- **WORK INSTRUCTIONS**: Only the text of the records below belongs in the answer, copied exactly, with pictures omitted.

--- WORKING DATA ---

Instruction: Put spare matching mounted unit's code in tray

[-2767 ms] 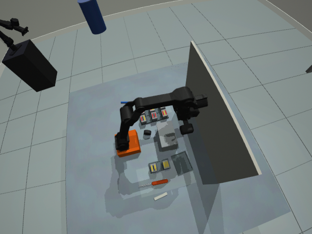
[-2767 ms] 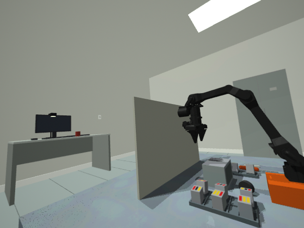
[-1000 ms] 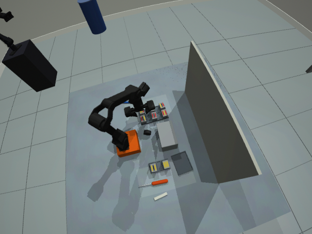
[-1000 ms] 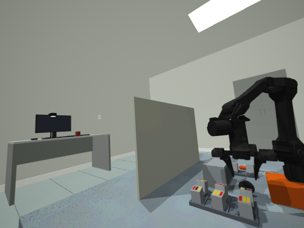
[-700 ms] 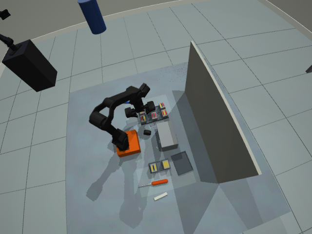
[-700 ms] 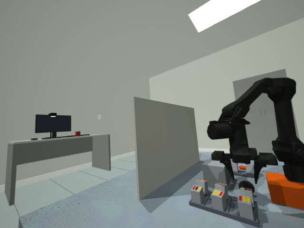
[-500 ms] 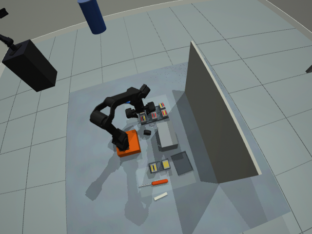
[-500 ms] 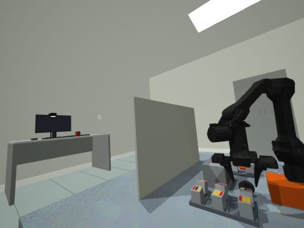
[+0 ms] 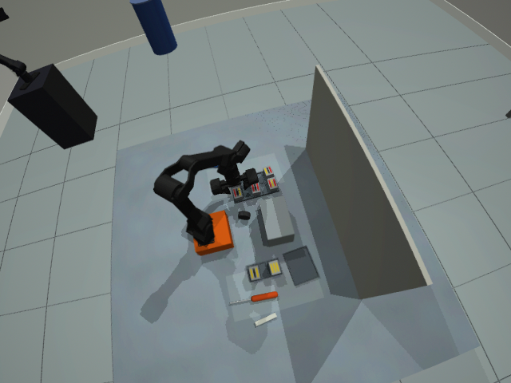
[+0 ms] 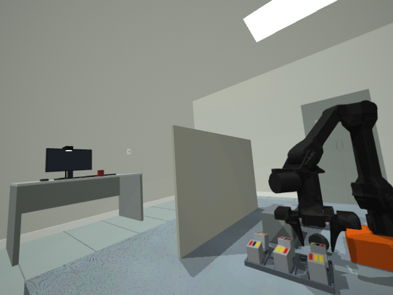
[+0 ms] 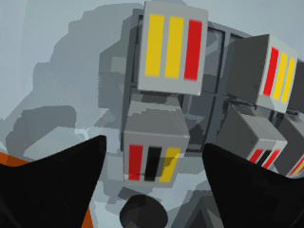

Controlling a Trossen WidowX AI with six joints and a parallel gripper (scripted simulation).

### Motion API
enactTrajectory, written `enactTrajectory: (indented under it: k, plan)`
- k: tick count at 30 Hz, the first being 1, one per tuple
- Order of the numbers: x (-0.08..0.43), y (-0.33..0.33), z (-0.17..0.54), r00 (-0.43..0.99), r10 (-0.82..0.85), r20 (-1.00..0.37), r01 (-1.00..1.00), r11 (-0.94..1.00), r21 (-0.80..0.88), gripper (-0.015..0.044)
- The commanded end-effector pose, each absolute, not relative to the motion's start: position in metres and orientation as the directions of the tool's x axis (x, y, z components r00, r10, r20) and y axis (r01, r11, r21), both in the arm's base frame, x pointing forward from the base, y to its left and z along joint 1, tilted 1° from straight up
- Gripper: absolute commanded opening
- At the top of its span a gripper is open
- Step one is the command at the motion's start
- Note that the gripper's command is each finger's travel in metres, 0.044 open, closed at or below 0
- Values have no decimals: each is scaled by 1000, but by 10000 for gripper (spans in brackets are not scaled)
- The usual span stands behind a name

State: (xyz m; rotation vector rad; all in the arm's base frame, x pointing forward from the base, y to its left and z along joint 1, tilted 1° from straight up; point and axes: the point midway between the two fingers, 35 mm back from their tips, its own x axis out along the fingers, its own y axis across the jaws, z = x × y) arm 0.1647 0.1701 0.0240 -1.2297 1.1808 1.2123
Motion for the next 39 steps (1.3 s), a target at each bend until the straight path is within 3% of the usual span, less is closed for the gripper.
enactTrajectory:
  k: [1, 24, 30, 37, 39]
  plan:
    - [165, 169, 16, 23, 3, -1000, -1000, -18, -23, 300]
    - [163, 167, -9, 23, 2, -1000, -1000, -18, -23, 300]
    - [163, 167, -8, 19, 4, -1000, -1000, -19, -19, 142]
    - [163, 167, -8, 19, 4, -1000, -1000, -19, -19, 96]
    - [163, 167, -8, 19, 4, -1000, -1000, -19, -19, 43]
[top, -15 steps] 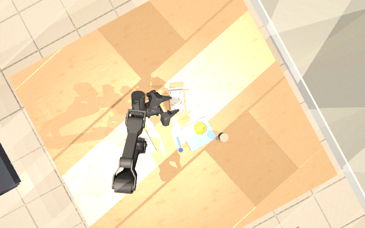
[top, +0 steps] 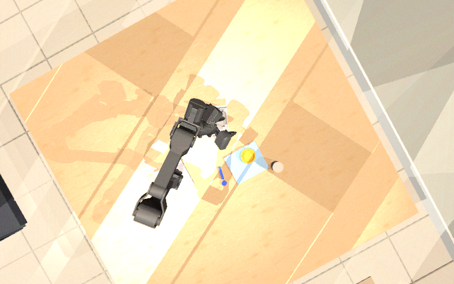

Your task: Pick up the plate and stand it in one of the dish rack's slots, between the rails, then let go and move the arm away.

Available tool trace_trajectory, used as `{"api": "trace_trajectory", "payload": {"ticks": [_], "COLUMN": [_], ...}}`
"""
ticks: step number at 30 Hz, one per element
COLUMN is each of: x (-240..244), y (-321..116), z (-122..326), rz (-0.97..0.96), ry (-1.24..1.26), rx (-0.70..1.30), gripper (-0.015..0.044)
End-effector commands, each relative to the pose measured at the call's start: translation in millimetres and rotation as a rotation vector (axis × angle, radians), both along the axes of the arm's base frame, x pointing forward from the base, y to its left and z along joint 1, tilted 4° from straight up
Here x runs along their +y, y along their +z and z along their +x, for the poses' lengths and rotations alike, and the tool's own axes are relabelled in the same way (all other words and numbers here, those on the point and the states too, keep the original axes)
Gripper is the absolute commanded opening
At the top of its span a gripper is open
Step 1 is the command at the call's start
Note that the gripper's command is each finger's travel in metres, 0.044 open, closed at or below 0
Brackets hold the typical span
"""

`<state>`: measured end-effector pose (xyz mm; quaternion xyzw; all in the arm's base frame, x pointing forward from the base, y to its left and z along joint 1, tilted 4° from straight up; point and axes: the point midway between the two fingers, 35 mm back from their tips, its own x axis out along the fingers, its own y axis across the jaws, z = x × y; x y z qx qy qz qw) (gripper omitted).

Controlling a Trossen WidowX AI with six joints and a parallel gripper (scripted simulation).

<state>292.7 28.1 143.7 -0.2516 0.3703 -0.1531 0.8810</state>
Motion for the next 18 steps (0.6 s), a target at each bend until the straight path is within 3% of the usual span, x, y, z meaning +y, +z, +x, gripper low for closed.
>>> {"api": "trace_trajectory", "payload": {"ticks": [1, 18], "x": [-14.6, -100.6], "y": [5.7, 46.6], "z": [10.6, 17.6], "rz": [0.023, 0.315], "ry": [-0.033, -0.219], "rx": [0.096, 0.459], "gripper": [0.0400, 0.0400]}}
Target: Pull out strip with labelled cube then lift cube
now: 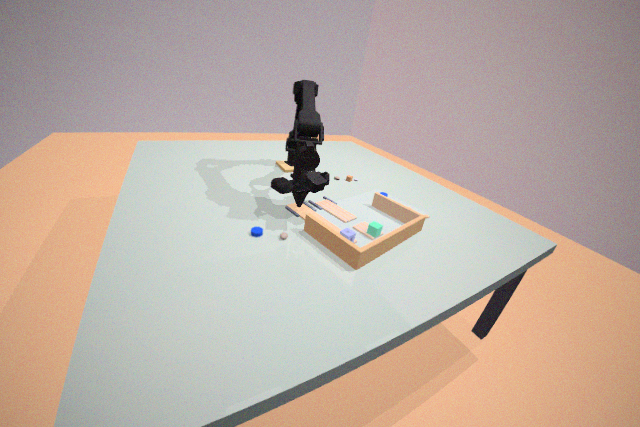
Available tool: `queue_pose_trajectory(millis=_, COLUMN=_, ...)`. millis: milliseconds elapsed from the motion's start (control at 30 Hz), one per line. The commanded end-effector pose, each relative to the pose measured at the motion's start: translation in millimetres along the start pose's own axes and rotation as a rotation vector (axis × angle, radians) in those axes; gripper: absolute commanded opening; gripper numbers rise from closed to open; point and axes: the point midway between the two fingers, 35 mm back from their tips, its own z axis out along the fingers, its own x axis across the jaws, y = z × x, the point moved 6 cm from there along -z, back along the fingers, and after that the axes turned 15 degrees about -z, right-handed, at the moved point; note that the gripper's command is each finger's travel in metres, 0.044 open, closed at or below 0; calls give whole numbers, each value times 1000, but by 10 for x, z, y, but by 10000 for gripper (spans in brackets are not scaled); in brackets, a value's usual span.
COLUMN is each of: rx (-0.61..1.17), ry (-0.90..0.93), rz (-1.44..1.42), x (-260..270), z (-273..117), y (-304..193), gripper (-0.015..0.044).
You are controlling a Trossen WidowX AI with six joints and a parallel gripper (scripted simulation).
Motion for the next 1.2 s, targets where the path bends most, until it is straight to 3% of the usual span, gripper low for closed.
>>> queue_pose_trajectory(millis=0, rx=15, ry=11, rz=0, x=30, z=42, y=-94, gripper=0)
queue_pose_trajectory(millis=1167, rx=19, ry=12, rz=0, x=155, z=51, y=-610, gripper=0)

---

- **RESPONSE TO THIS EXERCISE**:
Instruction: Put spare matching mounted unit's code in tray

[-2767 ms] 
[-2767 ms] 
[-1000 ms] 
[-1000 ms] 
[-700 ms] 
[-700 ms] 
[-500 ms] 
[-500 ms] 
[+0 ms] 
[+0 ms] 
[+0 ms] 

Controlling a Trossen WidowX AI with six joints and a parallel gripper (scripted simulation).

### Motion API
enactTrajectory, written `enactTrajectory: (indented under it: k, plan)`
- k: tick count at 30 Hz, the first being 1, one per tuple
- Order of the numbers: x (-0.08..0.43), y (-0.33..0.33), z (-0.17..0.54), r00 (-0.43..0.99), r10 (-0.82..0.85), r20 (-1.00..0.37), r01 (-1.00..1.00), r11 (-0.94..1.00), r21 (-0.80..0.88), gripper (-0.015..0.044)
- The commanded end-effector pose, each absolute, not relative to the motion's start: position in metres and orientation as the directions of the tool's x axis (x, y, z components r00, r10, r20) and y axis (r01, r11, r21), both in the arm's base frame, x pointing forward from the base, y to its left and z along joint 1, tilted 1° from straight up
- Gripper: absolute commanded opening
- At the top of its span a gripper is open
- Step one is the command at the motion's start
- Note that the gripper's command is each finger's travel in metres, 0.044 open, closed at or below 0
- Values have no decimals: each is scaled by 1000, but by 10000 for gripper (spans in brackets are not scaled)
- The usual span stands behind a name

State: (xyz m; rotation vector rad; all in the arm's base frame, x pointing forward from the base, y to its left and z along joint 1, tilted 1° from straight up; point and axes: the point midway between the two fingers, 35 mm back from their tips, its own x axis out along the fingers, its own y axis across the jaws, z = x × y) arm 0.1647 0.1701 0.0240 -1.2297 1.1808 1.2123
Motion for the next 39 steps (1.3 s), a target at each bend until the straight path is within 3% of the usual span, less is closed for the gripper.
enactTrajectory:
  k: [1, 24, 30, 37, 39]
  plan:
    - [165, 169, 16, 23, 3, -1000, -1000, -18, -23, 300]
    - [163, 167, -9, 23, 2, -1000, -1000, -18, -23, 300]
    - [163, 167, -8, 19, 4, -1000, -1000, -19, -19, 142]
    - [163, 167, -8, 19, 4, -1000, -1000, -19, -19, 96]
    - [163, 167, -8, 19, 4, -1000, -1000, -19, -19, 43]
[top, -15 steps] 
[top, +0 steps] 

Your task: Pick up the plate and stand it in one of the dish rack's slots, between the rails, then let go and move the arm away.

Available tool trace_trajectory, used as `{"api": "trace_trajectory", "payload": {"ticks": [_], "COLUMN": [_], ...}}`
"""
ticks: step number at 30 Hz, one per element
COLUMN is each of: x (-240..244), y (-321..116), z (-122..326), rz (-0.97..0.96), ry (-1.24..1.26), rx (-0.70..1.30), gripper (-0.015..0.044)
End-effector commands, each relative to the pose measured at the call's start: translation in millimetres and rotation as a rotation vector (axis × angle, radians), both along the axes of the arm's base frame, x pointing forward from the base, y to its left and z along joint 1, tilted 4° from straight up
Here x runs along their +y, y along their +z and z along their +x, for the poses' lengths and rotations alike, and the tool's own axes are relabelled in the same way (all other words and numbers here, those on the point and the states too, keep the original axes)
Gripper is the absolute commanded opening
At the top of its span a gripper is open
Step 1 is the command at the call's start
Note that the gripper's command is each finger's travel in metres, 0.044 open, closed at or below 0
Brackets hold the typical span
"""

`<state>`: measured end-effector pose (xyz mm; quaternion xyzw; all in the arm's base frame, x pointing forward from the base, y to its left and z along joint 1, tilted 4° from straight up; point and axes: the point midway between the two fingers, 35 mm back from their tips, its own x axis out along the fingers, its own y axis across the jaws, z = x × y; x y z qx qy qz qw) (gripper omitted).

Controlling a Trossen WidowX AI with six joints and a parallel gripper (scripted simulation).

<state>292.7 28.1 143.7 -0.2516 0.3703 -0.1531 0.8810</state>
Motion for the next 18 steps (0.6 s), a target at each bend until the straight path is within 3% of the usual span, x, y, z meaning +y, +z, +x, gripper low for closed.
>>> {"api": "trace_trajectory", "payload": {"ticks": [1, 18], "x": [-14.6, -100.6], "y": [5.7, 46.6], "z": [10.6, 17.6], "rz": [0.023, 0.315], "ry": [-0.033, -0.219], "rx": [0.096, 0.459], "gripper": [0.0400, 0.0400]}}
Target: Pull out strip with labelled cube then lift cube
now: 
Available tool: `queue_pose_trajectory(millis=_, COLUMN=_, ...)`. millis: milliseconds elapsed from the motion's start (control at 30 Hz), one per line. The commanded end-effector pose, each relative to the pose measured at the motion's start: translation in millimetres along the start pose's own axes and rotation as a rotation vector (axis × angle, radians) in those axes; gripper: absolute commanded opening; gripper numbers rise from closed to open; point and axes: the point midway between the two fingers, 35 mm back from their tips, its own z axis out along the fingers, its own x axis across the jaws, y = z × x, the point moved 6 cm from there along -z, back along the fingers, and after that the axes turned 15 degrees about -z, right-handed, at the moved point; note that the gripper's command is each finger's travel in metres, 0.044 open, closed at or below 0; calls give whole numbers, each value times 1000, but by 10 for x, z, y, but by 10000 for gripper (spans in brackets are not scaled); in brackets, a value's usual span.
COLUMN is each of: rx (-0.61..1.17), ry (-0.90..0.93), rz (-1.44..1.42), x (-260..270), z (-273..117), y (-304..193), gripper (-0.015..0.044).
You are controlling a Trossen WidowX AI with six joints and a parallel gripper (scripted simulation).
Motion for the next 1.2 s, targets where the path bends most, until it is straight to 3% of the usual span, gripper low for closed.
>>> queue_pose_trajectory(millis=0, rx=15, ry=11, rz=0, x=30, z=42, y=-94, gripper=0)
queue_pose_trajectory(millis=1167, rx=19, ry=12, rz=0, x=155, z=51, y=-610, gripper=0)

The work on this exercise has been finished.